Is he prepared for the majors? To pitch for a Yankees team that is short in starting pitching and will be sorely tempted to push Banuelos if he’s doing well and they need him to stay in playoff position? To handle New York City as an up-and-coming Yankee?

For every Derek Jeter who was able to enter into a party city’s cauldron and deal with the temptations and differentiate between where to go, what to do, whom to be associated with, there are players like Miguel Cabrera who was physically ready for big league action at age 20, found himself in Miami, contributed mightily to the Marlins World Series win and has had his off-field life come apart as he’s gotten older.

No amount of guidance, watchfulness, warnings, advice and protection can avoid the inevitable mistakes for a 20-year-old.

As for the Olney idea that Banuelos can relieve late in the season, does anyone really believe that they’re going down that road again? That they’ll take a hot prospect, insert him into the bullpen (as a lefty specialist no less!!!) and have a possible Joba Chamberlain revisited?

Certain pitchers benefit from a year in the big leagues as a relief pitcher before being inserted into the starting rotation. Hall of Fame manager Earl Weaver was a proponent of that in the 1970s with the Orioles. Wayne Garland, Mike Flanagan and Scott McGregor all relieved to start their careers. Tony La Russa has successfully done it with Adam Wainwright and Dan Haren.

The Yankees are not doing that with Banuelos.

He’s never relieved at any level; it’s a different style and speed of warming up; and it resulted in the Chamberlain disaster.

It’s idiotic.

The future:

If he stays healthy, Banuelos is going to be a 15-18 game winner in the big leagues and provide 200+ innings.

But it’s not going to happen in 2011; in fact, he might not be in the big leagues to stay before mid-season 2012.

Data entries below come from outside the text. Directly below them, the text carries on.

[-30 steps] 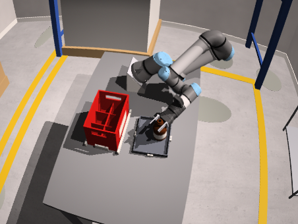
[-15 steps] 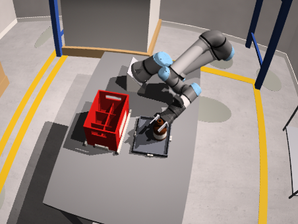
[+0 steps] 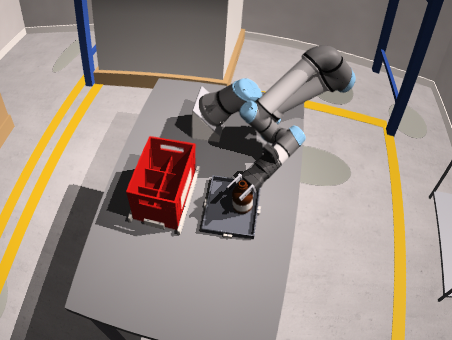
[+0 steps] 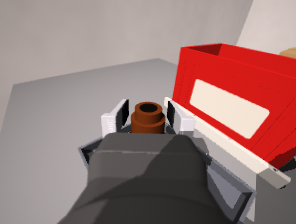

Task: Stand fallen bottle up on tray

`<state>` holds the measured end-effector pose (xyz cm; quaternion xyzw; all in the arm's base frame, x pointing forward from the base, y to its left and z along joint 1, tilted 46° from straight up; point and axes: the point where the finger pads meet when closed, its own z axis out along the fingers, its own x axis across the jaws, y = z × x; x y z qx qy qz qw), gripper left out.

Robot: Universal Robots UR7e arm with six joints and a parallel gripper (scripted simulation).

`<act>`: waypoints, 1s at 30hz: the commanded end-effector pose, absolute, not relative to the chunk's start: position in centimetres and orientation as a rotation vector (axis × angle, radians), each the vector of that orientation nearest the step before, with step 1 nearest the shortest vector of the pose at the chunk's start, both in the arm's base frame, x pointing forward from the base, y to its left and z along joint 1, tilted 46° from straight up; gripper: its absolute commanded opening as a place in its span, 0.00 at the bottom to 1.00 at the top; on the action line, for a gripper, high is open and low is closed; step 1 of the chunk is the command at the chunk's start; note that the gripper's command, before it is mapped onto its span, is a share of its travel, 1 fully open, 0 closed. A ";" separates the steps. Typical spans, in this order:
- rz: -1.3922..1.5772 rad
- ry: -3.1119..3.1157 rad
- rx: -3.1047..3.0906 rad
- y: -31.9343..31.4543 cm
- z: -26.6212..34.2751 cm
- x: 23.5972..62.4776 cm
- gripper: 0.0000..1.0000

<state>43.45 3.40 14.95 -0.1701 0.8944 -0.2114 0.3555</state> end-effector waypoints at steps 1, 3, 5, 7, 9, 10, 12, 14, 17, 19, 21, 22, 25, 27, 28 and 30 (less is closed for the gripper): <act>-0.545 2.311 -0.440 3.5 14.9 43.5 1.00; -0.545 2.311 -0.440 3.5 14.9 43.5 1.00; -0.545 2.311 -0.440 3.5 14.9 43.5 1.00; -0.545 2.311 -0.440 3.5 14.9 43.5 1.00; -0.545 2.311 -0.440 3.5 14.9 43.5 1.00; -0.545 2.311 -0.440 3.5 14.9 43.5 1.00; -0.545 2.311 -0.440 3.4 14.9 43.5 1.00; -0.545 2.311 -0.439 3.4 15.0 43.5 1.00; -0.546 2.310 -0.438 3.3 15.1 43.5 1.00; -0.546 2.310 -0.438 3.2 15.2 43.5 1.00; -0.546 2.310 -0.438 3.1 15.2 43.5 1.00; -0.546 2.310 -0.438 3.1 15.2 43.5 1.00; -0.546 2.311 -0.438 3.0 15.3 43.4 1.00; -0.546 2.311 -0.438 2.8 15.5 43.4 1.00; -0.546 2.312 -0.439 2.7 15.5 43.3 1.00; -0.546 2.312 -0.439 2.5 15.7 43.3 1.00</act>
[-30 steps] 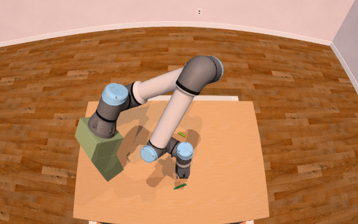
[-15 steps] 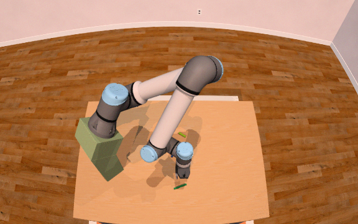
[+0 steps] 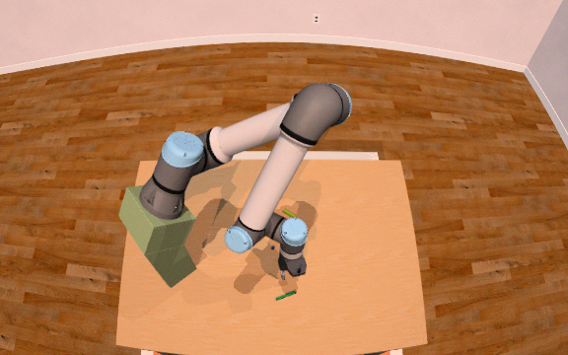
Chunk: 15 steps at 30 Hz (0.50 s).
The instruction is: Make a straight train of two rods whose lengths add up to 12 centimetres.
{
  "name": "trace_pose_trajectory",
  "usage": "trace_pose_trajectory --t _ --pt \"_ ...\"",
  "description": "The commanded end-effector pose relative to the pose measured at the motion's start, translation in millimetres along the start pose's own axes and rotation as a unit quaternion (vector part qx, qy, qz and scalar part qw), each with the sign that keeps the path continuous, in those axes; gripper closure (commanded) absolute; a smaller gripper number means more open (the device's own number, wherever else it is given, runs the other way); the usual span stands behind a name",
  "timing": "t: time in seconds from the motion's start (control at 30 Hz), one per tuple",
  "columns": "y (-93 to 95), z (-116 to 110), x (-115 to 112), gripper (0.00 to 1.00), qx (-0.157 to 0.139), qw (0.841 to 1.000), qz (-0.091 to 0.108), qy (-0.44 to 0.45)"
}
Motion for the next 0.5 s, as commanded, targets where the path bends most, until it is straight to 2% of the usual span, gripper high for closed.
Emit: trace_pose_trajectory --t 0.0,0.23,0.3,0.47 --pt "0.3 -15.1 -10.6 0.0 0.0 0.996 -0.002 -0.084" --pt "0.7 -32.4 -22.1 0.0 0.0 0.984 -0.004 -0.177" --pt "0.7 -32.4 -22.1 0.0 0.0 0.984 -0.004 -0.177" --pt "0.9 -48.9 -31.9 0.0 0.0 0.966 -0.004 -0.26"
Point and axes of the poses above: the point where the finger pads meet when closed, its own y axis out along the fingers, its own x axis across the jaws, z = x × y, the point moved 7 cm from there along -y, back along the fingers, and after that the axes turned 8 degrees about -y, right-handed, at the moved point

While I’ve savaged the Yankees organization for the yoke of expectations and designations as the “future” of the franchise that were placed on the shoulders of Chamberlain, Phil Hughes and Ian Kennedy; ripped into the limitations placed on those youngsters in a cookie-cutter style and produced poor results in two of the three, they’re handling Banuelos exactly right by not pushing him; by sticking to the script and stating unequivocally that he’s not making the team and will pitch in Double A this season.

If he doesn’t make it when he is deemed ready, it won’t be the fault of the Yankees as it’s been with Chamberlain.

Banuelos is going to be an All Star, but it’s not happening this year and if it costs the club a playoff spot in 2011, so be it. Certain things are more important, like the potential stardom of a promising young pitcher.